Site information
- Type: Fortress
- Controlled by: Sweden

Location

Site history
- Built: 1899–1902
- In use: 1902–1927
- Materials: Concrete, stone, steel
- Battles/wars: None

Garrison information
- Garrison: 220 men

= Vaberget Fortress =

Fort in Västergötland, Sweden

Vaberget Fortress (Vabergets fästning) is a fortress located five kilometers west of Karlsborg Fortress, by lake Vättern, in Västergötland, Sweden. The southern fort at Vaberget Fortress was the first fort in the world that fully used the protection provided by the bedrock itself by having all of its functions embedded in the mountain.

== History ==
Construction of nearby Karlsborg Fortress began in 1819 but was not in a defensible state until around 1870 and was not completely finished until 1907. During this time, artillery technology was rapidly evolving, and by 1861 it was realised that the nearby mountain Vaberget could now be used by long range artillery to fire straight into Karlsborg Fortress. It was thus necessary to build a satellite fortress at Vaberget to protect the main fortress. It took nearly 20 years before the first plans were drawn in 1879 and 1883, and funding for the project was granted by the Swedish Riksdag of 1888.

Work started in 1889 at the main fort located on the southern part of the mountain and in 1899 at the smaller fort on the northern part. The whole fortress was blasted into the bedrock, having all functions embedded in the mountain, which was a completely new technique not only in Sweden but in all of Europe. Other European fortresses preceding Vaberget Fortress had been built into mountains, but those were concrete structures placed in excavated mountain shafts, and were not using the bedrock itself as the main structure. The start of construction for Vaberget Fortress preceded the two Swiss forts Fort Bühl and Fort Bäzberg (part of the National Redoubt), also completely embedded in the mountain, by a few months. Another new technique was the use of artillery in turrets on top of the forts that could be rotated 360 degrees, an idea conceived by Belgian fortifications engineer Henri Alexis Brialmont.
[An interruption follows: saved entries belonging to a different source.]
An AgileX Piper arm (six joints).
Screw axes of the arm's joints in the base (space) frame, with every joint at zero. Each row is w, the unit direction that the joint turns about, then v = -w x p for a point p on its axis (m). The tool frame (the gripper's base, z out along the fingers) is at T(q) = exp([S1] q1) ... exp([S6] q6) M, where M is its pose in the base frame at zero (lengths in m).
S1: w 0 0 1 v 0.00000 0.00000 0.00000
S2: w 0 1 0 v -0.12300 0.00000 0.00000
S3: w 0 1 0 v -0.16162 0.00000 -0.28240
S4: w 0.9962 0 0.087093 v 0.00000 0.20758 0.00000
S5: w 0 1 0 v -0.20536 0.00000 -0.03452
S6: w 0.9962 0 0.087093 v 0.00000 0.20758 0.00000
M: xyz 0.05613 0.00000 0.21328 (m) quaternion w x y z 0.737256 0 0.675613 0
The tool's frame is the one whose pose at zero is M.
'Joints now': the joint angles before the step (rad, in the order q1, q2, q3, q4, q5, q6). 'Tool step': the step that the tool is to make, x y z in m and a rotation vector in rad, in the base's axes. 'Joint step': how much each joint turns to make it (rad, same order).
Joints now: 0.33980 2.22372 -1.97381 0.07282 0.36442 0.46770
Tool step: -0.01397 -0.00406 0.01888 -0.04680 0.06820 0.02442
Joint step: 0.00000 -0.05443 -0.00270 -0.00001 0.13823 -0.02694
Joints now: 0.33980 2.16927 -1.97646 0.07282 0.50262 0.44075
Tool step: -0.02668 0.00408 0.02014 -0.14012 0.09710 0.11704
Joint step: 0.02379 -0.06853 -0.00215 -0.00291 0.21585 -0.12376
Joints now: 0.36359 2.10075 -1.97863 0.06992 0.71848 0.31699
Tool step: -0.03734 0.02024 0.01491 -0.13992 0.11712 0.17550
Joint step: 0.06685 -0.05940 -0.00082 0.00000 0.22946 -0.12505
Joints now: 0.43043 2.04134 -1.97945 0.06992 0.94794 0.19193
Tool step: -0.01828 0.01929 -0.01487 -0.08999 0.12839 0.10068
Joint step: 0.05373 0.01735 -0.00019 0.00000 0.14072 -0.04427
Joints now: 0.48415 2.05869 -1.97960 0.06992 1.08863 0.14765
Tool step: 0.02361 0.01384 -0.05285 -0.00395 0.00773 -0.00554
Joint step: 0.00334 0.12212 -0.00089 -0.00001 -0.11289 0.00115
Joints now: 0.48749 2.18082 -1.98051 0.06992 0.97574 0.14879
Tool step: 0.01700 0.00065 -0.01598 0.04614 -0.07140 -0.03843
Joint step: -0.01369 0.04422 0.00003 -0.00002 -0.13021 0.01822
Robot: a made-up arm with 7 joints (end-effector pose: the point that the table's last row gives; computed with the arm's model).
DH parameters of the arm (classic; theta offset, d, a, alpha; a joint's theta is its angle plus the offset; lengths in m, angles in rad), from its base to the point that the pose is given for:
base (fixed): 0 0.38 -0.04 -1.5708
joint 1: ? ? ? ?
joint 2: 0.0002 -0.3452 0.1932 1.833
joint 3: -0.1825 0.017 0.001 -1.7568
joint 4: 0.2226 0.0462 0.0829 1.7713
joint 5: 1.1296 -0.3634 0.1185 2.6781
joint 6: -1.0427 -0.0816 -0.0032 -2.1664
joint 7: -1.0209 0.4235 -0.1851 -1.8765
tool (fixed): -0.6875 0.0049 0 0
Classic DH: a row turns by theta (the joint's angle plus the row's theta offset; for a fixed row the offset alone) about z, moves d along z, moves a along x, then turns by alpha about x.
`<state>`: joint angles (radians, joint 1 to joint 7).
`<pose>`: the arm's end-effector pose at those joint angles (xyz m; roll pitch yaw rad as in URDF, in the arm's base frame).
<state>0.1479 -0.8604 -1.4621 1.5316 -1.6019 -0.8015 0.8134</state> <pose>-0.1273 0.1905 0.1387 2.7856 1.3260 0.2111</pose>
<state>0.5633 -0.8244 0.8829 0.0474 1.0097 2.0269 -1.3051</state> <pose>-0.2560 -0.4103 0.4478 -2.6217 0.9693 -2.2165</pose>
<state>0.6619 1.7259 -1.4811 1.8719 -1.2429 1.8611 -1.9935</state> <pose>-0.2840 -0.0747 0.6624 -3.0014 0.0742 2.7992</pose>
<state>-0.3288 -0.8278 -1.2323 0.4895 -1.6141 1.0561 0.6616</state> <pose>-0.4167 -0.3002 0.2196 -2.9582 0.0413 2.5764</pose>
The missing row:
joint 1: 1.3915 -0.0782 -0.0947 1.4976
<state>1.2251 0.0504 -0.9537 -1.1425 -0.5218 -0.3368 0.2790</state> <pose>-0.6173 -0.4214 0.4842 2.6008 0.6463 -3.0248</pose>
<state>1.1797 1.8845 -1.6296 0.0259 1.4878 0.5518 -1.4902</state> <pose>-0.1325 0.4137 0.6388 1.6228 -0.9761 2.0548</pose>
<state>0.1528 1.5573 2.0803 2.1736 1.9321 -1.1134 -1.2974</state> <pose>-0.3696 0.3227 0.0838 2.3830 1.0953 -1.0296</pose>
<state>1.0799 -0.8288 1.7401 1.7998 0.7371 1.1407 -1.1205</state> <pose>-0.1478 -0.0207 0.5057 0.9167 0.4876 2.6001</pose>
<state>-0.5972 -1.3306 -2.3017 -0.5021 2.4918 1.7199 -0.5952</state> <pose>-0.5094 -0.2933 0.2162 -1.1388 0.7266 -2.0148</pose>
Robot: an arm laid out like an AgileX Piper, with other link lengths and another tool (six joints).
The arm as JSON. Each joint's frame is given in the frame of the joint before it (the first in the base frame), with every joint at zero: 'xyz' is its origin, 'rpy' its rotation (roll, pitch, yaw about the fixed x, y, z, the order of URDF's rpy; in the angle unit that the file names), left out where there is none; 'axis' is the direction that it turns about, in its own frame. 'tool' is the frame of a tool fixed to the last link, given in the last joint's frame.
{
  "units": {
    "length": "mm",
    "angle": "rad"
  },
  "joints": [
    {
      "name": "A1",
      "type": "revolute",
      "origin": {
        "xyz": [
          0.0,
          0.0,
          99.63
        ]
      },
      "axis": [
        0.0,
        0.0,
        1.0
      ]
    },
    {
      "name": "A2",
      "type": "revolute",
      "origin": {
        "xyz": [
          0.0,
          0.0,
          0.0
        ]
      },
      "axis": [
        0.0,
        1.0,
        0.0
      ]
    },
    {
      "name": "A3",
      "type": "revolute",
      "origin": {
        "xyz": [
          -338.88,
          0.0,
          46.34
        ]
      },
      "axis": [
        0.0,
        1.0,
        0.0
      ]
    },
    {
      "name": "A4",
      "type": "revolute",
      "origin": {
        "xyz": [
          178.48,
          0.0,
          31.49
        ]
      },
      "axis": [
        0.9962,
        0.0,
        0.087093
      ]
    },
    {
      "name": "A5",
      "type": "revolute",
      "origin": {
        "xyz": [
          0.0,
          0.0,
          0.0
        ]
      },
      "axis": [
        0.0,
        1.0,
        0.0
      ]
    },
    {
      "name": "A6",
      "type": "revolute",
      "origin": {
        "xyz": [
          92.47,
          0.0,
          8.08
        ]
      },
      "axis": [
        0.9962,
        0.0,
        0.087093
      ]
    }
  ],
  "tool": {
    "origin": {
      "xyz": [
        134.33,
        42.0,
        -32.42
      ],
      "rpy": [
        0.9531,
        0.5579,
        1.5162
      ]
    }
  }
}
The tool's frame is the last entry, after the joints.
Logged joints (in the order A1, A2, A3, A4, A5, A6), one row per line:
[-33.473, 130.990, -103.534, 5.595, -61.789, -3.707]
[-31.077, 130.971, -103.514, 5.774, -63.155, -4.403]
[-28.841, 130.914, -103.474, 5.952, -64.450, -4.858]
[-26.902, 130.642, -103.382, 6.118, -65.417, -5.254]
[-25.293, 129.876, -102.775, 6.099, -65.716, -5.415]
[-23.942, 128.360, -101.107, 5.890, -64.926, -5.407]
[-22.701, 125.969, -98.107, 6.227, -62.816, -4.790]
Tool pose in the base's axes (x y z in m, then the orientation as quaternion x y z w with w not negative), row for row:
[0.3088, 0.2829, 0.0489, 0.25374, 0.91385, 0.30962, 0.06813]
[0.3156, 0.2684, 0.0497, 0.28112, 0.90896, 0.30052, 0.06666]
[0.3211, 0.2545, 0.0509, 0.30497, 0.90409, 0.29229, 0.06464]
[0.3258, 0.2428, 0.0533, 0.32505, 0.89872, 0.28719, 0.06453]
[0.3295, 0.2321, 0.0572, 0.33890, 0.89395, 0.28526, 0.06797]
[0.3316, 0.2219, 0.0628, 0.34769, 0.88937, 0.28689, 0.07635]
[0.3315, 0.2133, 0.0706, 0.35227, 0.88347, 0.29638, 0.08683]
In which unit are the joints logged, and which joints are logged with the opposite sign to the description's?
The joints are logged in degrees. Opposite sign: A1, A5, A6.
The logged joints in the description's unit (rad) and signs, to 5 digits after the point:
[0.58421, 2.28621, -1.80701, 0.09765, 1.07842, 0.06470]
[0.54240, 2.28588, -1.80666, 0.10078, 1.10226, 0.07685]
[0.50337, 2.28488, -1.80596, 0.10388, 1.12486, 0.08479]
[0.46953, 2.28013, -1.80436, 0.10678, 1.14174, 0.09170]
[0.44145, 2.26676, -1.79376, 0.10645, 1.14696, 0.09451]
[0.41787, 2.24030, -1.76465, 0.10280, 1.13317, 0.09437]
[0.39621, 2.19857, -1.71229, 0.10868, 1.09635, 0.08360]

The main armament at the southern fort consisted of four 12 cm pieces and eight 6 cm pieces, all in armoured turrets, accompanied by 14 caponier cannon that protected the ditch that surrounded the fort. The northern fort had a main armament six 6 cm pieces in armoured turrets, with eight caponier cannon for close defence. In addition to these two forts, six permanent batteries of four pieces each—either 12 cm cannon or 16 cm howitzers—were constructed on top of the mountain. By 1910, three (of the originally planned six) infantry bunkers (skansar, redoubts) with two 7.5 cm cannon each had been constructed at the foot of the mountain.

The construction of the fortress was completed by 1902, but suffered various problems such as a lack of ventilation, heat sources and power supply. Damp damage due to water leaking in through the mountain—a consequence of blasting with dynamite as well as the bedrock type—led to the condemnation of the southern fort as unhealthy to reside in, in 1912. The problem was not solved until 1944 by the addition of a metal roof, 17 years after the fort had been decommissioned in December 1927, though it was still in use as a storage facility.

Even though Vaberget Fortress came to little use as a fortress, the experiences from the construction were of great use when the much larger Boden Fortress as well as the coastal defence fort Fort Oscar II in Gothenburg were constructed in the early years of the 20th century.